● WORK INSTRUCTIONS
Your job is to copy the data that follows exactly, every line included.

● Stored items from a collection
════════════════

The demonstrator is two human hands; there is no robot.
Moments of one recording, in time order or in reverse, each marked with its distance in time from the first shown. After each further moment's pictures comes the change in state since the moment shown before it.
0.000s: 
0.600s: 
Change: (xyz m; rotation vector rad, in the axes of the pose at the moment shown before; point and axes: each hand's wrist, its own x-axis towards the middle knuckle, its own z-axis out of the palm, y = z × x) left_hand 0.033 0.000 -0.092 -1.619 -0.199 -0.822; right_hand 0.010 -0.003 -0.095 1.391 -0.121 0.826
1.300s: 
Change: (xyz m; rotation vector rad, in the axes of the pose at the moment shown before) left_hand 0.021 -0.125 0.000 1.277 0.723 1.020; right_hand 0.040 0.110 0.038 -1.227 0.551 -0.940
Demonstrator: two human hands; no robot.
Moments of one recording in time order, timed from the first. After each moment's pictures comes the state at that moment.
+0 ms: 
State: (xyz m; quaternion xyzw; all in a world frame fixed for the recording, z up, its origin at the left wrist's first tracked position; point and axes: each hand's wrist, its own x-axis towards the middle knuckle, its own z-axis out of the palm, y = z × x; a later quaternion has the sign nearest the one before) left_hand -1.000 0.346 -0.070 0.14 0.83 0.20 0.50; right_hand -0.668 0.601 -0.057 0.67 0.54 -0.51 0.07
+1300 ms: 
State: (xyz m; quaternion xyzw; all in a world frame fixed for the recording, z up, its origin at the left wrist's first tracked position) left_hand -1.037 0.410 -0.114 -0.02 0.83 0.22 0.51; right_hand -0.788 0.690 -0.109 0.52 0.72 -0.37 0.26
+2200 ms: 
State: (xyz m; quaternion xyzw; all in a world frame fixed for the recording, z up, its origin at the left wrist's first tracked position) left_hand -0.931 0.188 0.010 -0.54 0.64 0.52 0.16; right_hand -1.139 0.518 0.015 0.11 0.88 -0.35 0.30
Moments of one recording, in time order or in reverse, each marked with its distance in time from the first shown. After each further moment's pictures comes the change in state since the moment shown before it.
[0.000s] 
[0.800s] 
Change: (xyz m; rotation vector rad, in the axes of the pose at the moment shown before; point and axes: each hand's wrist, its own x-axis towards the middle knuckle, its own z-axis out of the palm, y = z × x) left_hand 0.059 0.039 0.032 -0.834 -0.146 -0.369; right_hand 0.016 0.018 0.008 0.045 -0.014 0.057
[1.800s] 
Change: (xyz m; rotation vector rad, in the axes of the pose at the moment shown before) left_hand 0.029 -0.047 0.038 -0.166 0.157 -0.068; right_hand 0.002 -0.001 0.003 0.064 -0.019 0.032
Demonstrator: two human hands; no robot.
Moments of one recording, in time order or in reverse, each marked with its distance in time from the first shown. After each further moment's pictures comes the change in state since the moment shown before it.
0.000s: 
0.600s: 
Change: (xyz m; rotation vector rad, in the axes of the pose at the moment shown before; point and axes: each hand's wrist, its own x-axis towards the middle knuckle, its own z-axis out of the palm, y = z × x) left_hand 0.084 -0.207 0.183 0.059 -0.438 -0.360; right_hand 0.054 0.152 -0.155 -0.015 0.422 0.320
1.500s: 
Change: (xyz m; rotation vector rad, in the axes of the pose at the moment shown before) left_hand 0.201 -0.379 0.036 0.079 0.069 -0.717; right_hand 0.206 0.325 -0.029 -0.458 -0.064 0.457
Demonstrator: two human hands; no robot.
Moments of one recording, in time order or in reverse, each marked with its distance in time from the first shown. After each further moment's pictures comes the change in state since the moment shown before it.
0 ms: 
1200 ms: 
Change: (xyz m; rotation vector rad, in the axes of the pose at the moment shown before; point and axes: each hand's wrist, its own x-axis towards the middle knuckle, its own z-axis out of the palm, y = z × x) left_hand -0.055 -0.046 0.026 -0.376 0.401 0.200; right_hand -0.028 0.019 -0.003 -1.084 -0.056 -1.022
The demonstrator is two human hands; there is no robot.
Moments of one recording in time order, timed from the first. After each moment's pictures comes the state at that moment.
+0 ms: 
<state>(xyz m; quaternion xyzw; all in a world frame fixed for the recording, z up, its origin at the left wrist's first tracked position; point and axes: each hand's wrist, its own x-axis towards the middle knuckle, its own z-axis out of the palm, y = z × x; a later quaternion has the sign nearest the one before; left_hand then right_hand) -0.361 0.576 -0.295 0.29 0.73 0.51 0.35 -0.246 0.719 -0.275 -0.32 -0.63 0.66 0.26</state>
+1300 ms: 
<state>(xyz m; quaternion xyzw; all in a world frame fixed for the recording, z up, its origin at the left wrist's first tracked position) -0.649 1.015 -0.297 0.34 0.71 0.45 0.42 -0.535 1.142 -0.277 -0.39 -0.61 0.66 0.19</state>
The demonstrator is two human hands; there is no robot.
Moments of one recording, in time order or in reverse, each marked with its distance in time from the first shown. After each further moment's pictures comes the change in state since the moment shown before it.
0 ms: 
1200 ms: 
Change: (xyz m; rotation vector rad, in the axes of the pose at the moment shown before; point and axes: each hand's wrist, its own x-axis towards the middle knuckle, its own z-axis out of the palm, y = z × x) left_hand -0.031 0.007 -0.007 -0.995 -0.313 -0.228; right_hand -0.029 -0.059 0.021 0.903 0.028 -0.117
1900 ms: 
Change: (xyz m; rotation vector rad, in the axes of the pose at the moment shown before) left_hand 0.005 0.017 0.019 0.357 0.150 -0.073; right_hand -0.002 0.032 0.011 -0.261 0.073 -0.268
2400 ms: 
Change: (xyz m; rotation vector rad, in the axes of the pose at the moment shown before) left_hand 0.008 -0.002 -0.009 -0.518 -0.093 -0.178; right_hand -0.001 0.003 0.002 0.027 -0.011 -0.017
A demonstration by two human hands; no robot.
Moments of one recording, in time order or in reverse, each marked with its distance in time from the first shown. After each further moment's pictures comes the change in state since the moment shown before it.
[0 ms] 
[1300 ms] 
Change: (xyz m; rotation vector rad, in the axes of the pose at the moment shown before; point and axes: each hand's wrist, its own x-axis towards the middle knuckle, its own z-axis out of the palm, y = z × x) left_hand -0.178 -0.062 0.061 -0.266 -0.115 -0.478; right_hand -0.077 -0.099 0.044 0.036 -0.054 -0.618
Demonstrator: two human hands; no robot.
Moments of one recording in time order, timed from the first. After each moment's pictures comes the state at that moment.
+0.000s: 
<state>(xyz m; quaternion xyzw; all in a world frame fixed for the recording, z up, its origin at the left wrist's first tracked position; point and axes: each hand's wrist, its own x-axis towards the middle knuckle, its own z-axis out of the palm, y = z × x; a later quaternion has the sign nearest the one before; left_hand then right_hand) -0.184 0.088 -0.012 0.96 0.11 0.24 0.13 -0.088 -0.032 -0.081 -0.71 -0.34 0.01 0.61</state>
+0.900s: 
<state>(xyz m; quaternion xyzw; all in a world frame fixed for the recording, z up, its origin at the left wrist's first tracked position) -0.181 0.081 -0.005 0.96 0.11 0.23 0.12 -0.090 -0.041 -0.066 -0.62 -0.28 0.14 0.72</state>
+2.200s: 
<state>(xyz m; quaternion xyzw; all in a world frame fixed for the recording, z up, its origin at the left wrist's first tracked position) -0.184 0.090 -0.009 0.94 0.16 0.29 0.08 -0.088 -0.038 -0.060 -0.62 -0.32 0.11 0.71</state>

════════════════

● RESPONSE
The demonstrator is two human hands; there is no robot.
Moments of one recording, in time order or in reverse, each marked with its distance in time from the first shown. After each further moment's pictures comes the change in state since the moment shown before it.
0.000s: 
0.600s: 
Change: (xyz m; rotation vector rad, in the axes of the pose at the moment shown before; point and axes: each hand's wrist, its own x-axis towards the middle knuckle, its own z-axis out of the palm, y = z × x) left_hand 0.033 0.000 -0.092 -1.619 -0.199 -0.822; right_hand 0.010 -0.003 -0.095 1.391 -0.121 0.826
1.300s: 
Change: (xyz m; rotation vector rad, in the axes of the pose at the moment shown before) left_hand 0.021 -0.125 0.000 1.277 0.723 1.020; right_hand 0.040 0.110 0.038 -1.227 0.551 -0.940
Demonstrator: two human hands; no robot.
Moments of one recording in time order, timed from the first. After each moment's pictures comes the state at that moment.
+0 ms: 
State: (xyz m; quaternion xyzw; all in a world frame fixed for the recording, z up, its origin at the left wrist's first tracked position; point and axes: each hand's wrist, its own x-axis towards the middle knuckle, its own z-axis out of the palm, y = z × x; a later quaternion has the sign nearest the one before) left_hand -1.000 0.346 -0.070 0.14 0.83 0.20 0.50; right_hand -0.668 0.601 -0.057 0.67 0.54 -0.51 0.07
+1300 ms: 
State: (xyz m; quaternion xyzw; all in a world frame fixed for the recording, z up, its origin at the left wrist's first tracked position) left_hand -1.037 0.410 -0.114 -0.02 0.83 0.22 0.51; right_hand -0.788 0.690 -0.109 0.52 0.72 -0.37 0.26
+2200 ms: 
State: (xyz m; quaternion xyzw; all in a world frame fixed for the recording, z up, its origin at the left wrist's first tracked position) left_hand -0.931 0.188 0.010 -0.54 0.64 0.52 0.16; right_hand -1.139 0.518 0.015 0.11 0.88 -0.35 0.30
Moments of one recording, in time order or in reverse, each marked with its distance in time from the first shown. After each further moment's pictures comes the change in state since the moment shown before it.
[0.000s] 
[0.800s] 
Change: (xyz m; rotation vector rad, in the axes of the pose at the moment shown before; point and axes: each hand's wrist, its own x-axis towards the middle knuckle, its own z-axis out of the palm, y = z × x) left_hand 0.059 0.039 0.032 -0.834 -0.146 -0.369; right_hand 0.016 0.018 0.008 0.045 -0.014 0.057
[1.800s] 
Change: (xyz m; rotation vector rad, in the axes of the pose at the moment shown before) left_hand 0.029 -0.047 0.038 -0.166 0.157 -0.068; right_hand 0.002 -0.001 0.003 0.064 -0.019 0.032
Demonstrator: two human hands; no robot.
Moments of one recording, in time order or in reverse, each marked with its distance in time from the first shown. After each further moment's pictures comes the change in state since the moment shown before it.
0.000s: 
0.600s: 
Change: (xyz m; rotation vector rad, in the axes of the pose at the moment shown before; point and axes: each hand's wrist, its own x-axis towards the middle knuckle, its own z-axis out of the palm, y = z × x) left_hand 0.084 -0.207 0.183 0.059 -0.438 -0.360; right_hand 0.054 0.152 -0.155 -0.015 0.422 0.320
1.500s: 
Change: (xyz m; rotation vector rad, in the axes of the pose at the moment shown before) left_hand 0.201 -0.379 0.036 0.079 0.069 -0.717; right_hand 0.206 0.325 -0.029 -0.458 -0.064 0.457
Demonstrator: two human hands; no robot.
Moments of one recording, in time order or in reverse, each marked with its distance in time from the first shown. After each further moment's pictures comes the change in state since the moment shown before it.
0 ms: 
1200 ms: 
Change: (xyz m; rotation vector rad, in the axes of the pose at the moment shown before; point and axes: each hand's wrist, its own x-axis towards the middle knuckle, its own z-axis out of the palm, y = z × x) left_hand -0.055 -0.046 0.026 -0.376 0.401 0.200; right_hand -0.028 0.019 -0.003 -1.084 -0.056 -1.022
The demonstrator is two human hands; there is no robot.
Moments of one recording in time order, timed from the first. After each moment's pictures comes the state at that moment.
+0 ms: 
<state>(xyz m; quaternion xyzw; all in a world frame fixed for the recording, z up, its origin at the left wrist's first tracked position; point and axes: each hand's wrist, its own x-axis towards the middle knuckle, its own z-axis out of the palm, y = z × x; a later quaternion has the sign nearest the one before; left_hand then right_hand) -0.361 0.576 -0.295 0.29 0.73 0.51 0.35 -0.246 0.719 -0.275 -0.32 -0.63 0.66 0.26</state>
+1300 ms: 
<state>(xyz m; quaternion xyzw; all in a world frame fixed for the recording, z up, its origin at the left wrist's first tracked position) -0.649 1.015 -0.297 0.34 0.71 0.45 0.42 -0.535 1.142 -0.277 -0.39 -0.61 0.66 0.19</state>
The demonstrator is two human hands; there is no robot.
Moments of one recording, in time order or in reverse, each marked with its distance in time from the first shown. After each further moment's pictures comes the change in state since the moment shown before it.
0 ms: 
1200 ms: 
Change: (xyz m; rotation vector rad, in the axes of the pose at the moment shown before; point and axes: each hand's wrist, its own x-axis towards the middle knuckle, its own z-axis out of the palm, y = z × x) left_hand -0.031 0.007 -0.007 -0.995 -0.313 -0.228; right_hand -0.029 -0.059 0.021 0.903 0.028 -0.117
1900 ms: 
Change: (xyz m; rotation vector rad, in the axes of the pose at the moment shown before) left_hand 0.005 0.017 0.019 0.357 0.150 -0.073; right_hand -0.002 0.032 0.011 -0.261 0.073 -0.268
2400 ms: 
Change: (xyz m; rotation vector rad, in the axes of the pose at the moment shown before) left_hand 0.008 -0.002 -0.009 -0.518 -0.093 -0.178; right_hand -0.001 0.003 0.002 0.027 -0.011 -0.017
A demonstration by two human hands; no robot.
Moments of one recording, in time order or in reverse, each marked with its distance in time from the first shown. After each further moment's pictures comes the change in state since the moment shown before it.
[0 ms] 
[1300 ms] 
Change: (xyz m; rotation vector rad, in the axes of the pose at the moment shown before; point and axes: each hand's wrist, its own x-axis towards the middle knuckle, its own z-axis out of the palm, y = z × x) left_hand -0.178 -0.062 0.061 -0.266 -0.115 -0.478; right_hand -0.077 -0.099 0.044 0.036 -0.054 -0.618
Demonstrator: two human hands; no robot.
Moments of one recording in time order, timed from the first. After each moment's pictures comes the state at that moment.
+0.000s: 
<state>(xyz m; quaternion xyzw; all in a world frame fixed for the recording, z up, its origin at the left wrist's first tracked position; point and axes: each hand's wrist, its own x-axis towards the middle knuckle, its own z-axis out of the palm, y = z × x; a later quaternion has the sign nearest the one before; left_hand then right_hand) -0.184 0.088 -0.012 0.96 0.11 0.24 0.13 -0.088 -0.032 -0.081 -0.71 -0.34 0.01 0.61</state>
+0.900s: 
<state>(xyz m; quaternion xyzw; all in a world frame fixed for the recording, z up, its origin at the left wrist's first tracked position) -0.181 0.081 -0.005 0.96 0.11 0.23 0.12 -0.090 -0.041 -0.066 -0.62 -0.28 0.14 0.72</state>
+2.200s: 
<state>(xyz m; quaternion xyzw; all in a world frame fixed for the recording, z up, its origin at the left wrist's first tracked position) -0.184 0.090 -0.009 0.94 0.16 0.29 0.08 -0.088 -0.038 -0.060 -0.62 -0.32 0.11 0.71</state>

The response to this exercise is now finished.